Like the tired mountain climber who looks up only to see another peak, ESPN will wake up Sunday morning with the realization that their biggest challenge of the season is upon them. Burdened by declining TV ratings and fan frustration, the network will try to use one of the fastest and most exciting races of the year to get things back on-track. Unfortunately, there is one little complication.
The NASCAR Countdown show takes to the ABC airwaves at 3PM Eastern Time, with event coverage beginning at 3:30PM. This would suggest that the green flag for the Texas race would be waved at about 3:45PM. That would be about fifteen minutes before the biggest NFL game of the season.

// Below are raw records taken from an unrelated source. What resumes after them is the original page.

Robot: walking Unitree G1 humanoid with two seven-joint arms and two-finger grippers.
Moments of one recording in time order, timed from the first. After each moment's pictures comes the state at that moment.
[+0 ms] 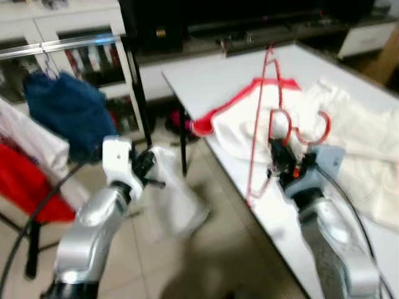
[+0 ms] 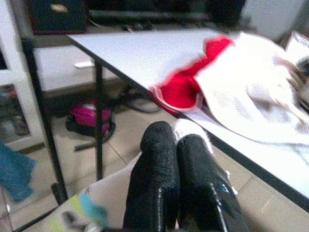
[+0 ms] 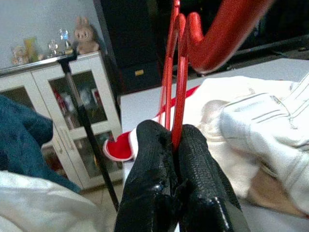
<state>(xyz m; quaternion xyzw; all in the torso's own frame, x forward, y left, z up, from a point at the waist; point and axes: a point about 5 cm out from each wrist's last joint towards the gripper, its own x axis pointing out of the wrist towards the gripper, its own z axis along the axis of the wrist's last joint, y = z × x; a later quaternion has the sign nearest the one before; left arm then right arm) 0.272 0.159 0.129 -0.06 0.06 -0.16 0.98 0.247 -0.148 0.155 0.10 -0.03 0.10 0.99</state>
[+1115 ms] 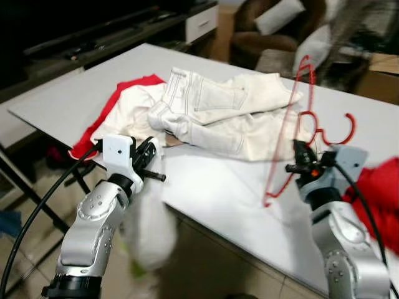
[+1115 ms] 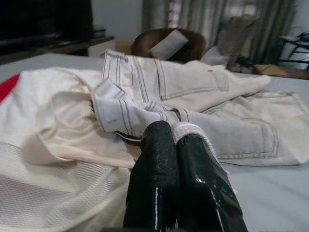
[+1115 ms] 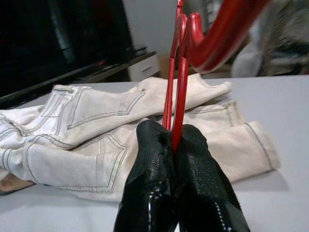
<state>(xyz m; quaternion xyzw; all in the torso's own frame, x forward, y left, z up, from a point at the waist) 0.279 0.162 0.140 -0.02 0.01 -0.16 0.99 0.245 -0.174 0.149 0.10 -0.01 -0.01 1.00</state>
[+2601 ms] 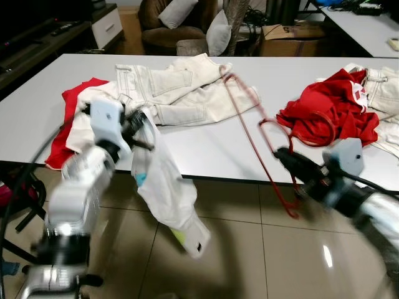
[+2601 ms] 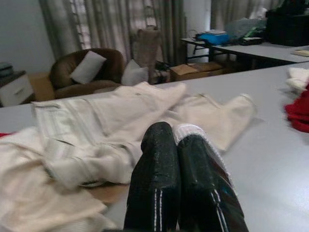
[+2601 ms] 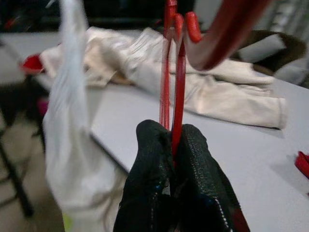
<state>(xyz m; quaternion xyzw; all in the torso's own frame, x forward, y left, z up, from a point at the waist) 0.325 0.191 0.188 0.04 -0.03 -0.15 0.99 0.229 -0.200 0.180 -0.09 0.04 0.33 0.94</state>
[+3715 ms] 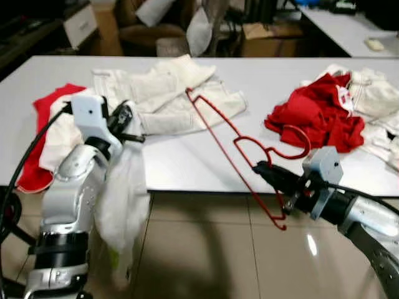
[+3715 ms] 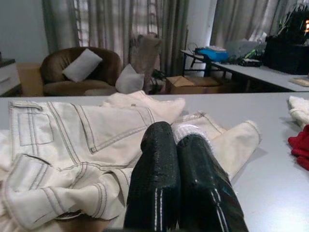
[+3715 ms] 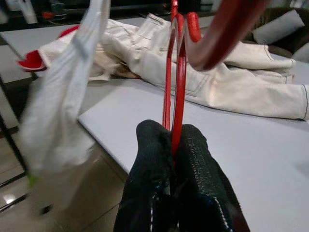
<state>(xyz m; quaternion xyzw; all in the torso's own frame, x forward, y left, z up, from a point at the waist) 0.319 0.195 0.187 -0.02 -0.04 -0.12 0.99 0.227 -0.174 0.168 -0.06 0.06 0.37 0.93</state>
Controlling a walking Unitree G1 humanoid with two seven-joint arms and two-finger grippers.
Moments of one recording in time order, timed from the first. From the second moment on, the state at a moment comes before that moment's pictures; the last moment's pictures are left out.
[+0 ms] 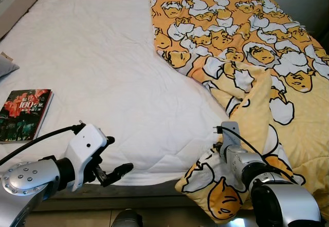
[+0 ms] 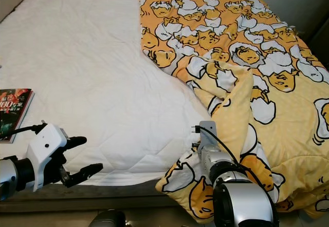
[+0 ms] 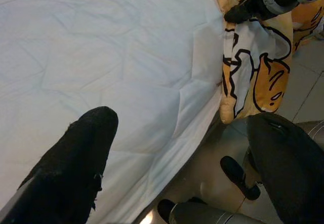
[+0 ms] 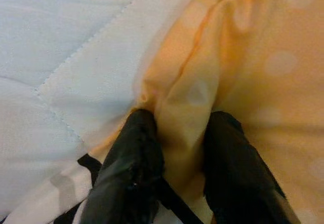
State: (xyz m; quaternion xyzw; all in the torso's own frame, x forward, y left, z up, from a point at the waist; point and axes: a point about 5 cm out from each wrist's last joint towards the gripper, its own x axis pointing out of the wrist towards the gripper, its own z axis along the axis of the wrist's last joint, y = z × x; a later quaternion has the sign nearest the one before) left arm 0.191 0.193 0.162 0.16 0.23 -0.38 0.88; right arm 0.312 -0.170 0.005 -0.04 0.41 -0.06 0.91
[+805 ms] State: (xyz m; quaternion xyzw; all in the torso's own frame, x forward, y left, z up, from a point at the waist) left arm 0.201 0.187 0.159 0.15 0.22 -0.37 0.89; right arm 0.312 -0.149 0.011 -0.02 0.33 0.18 0.92
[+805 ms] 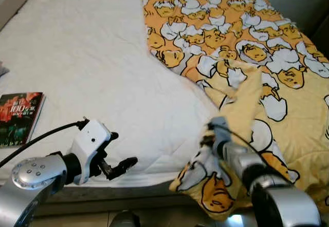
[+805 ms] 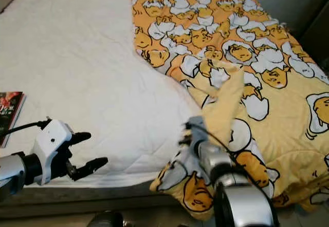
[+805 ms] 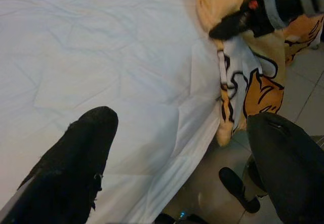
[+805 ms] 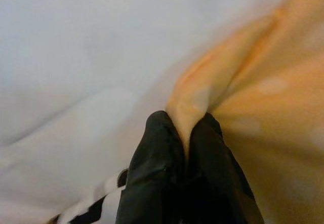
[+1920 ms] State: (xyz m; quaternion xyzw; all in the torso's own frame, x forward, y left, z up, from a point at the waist) left arm 0.207 0.187 0.158 0.15 0.21 -0.38 0.89; right arm 0.211 -0.183 -0.026 -0.15 0.28 0.41 0.85
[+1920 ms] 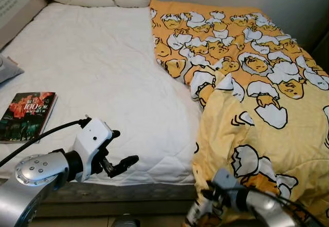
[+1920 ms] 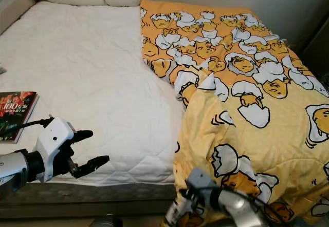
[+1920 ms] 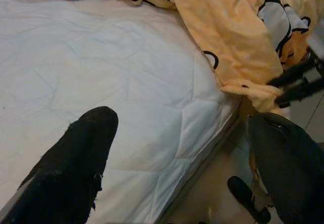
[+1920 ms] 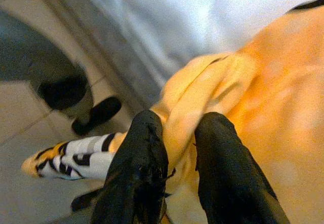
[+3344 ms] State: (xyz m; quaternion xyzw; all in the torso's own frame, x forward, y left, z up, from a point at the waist) left arm 0.204 0.188 0.158 0.17 0.23 -0.39 0.88; right arm 0.324 -0.073 0.028 -0.21 0.24 0.09 0.94
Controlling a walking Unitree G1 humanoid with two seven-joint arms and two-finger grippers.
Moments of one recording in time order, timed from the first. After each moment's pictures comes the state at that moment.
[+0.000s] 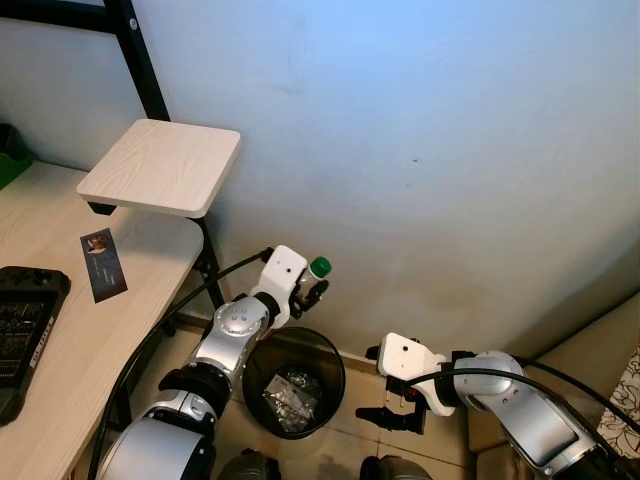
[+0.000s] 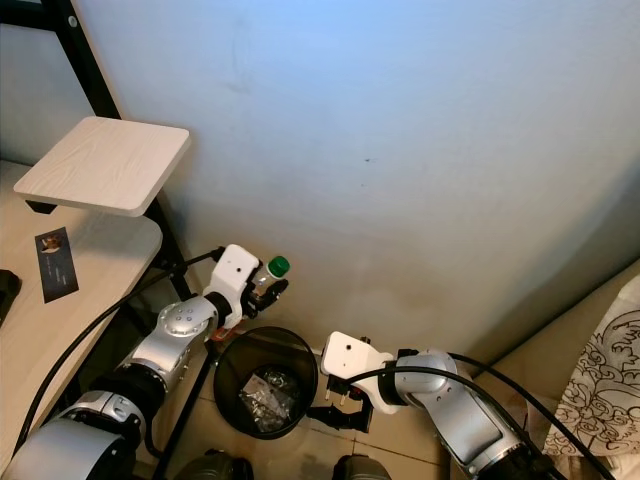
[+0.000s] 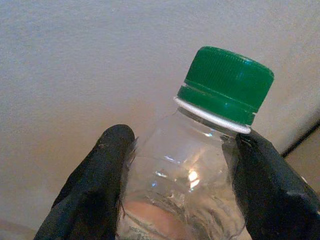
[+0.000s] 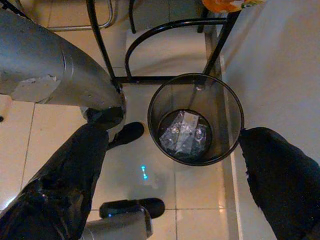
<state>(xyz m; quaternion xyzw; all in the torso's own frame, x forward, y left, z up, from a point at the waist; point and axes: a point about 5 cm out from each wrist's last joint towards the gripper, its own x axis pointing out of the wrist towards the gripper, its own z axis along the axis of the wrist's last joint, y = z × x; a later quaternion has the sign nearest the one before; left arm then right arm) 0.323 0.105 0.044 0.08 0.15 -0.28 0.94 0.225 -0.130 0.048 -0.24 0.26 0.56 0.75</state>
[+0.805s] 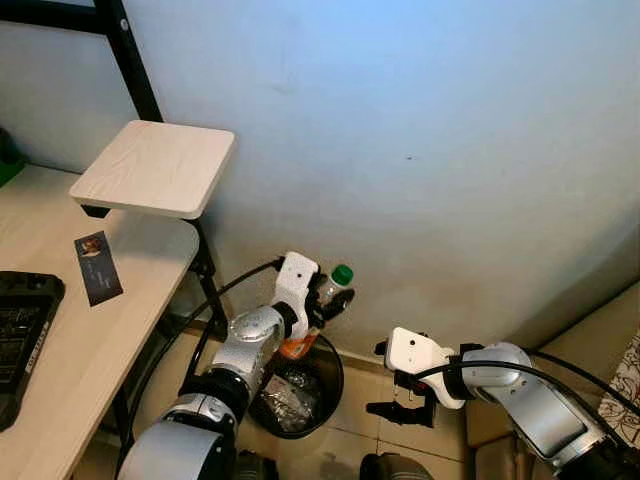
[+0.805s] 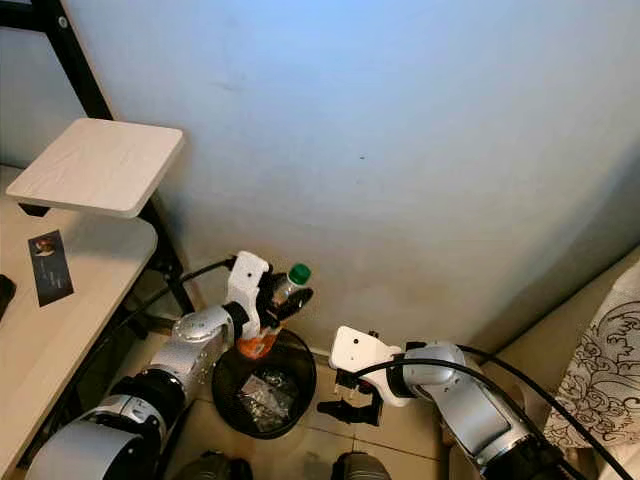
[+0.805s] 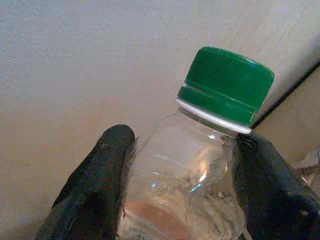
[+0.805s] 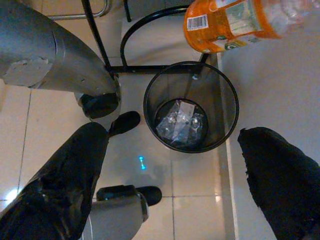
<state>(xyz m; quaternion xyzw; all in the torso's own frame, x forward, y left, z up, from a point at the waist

On this Sunday, the ESPN production team will be facing both the challenge of getting their own ship in order while simultaneously competing head-to-head with NASCAR's biggest enemy...the NFL. Brady and Manning vs. Gordon and Johnson.
From the first moments of Brent Musburger opening the show through the race commentary and the post-race interviews, this Texas event may be one the most highly scrutinized live sports telecasts in ESPN history.
Make no mistake, ESPN has brought this on themselves with missed restarts, lack of racing information, endless talking heads, and themed hype that sometimes is almost beyond belief. The network's credibility with NASCAR fans is at an all-time low.
The ESPN on ABC gang needs a hardcore racing telecast of the highest order with the focus on the action on the track. If they make it the Gordon and Johnson show, it will be over. If they continually update the NFL score and show highlights to NASCAR fans, it will be over. Finally, if they chop-off the post-race and leave fans without any interviews other than the winning driver, it will absolutely be over for this year.
With "The Chase" generating little excitement, ESPN must focus aggressively on the action throughout the field, and let the Texas Motor Speedway do what it does best. Create great racing. A poor telecast will allow NASCAR fans to shake their heads, walk away to the NFL, and talk about next season.
For every single member of the ESPN on ABC TV crew, the pressure is on, the time is now, and the challenge is Texas.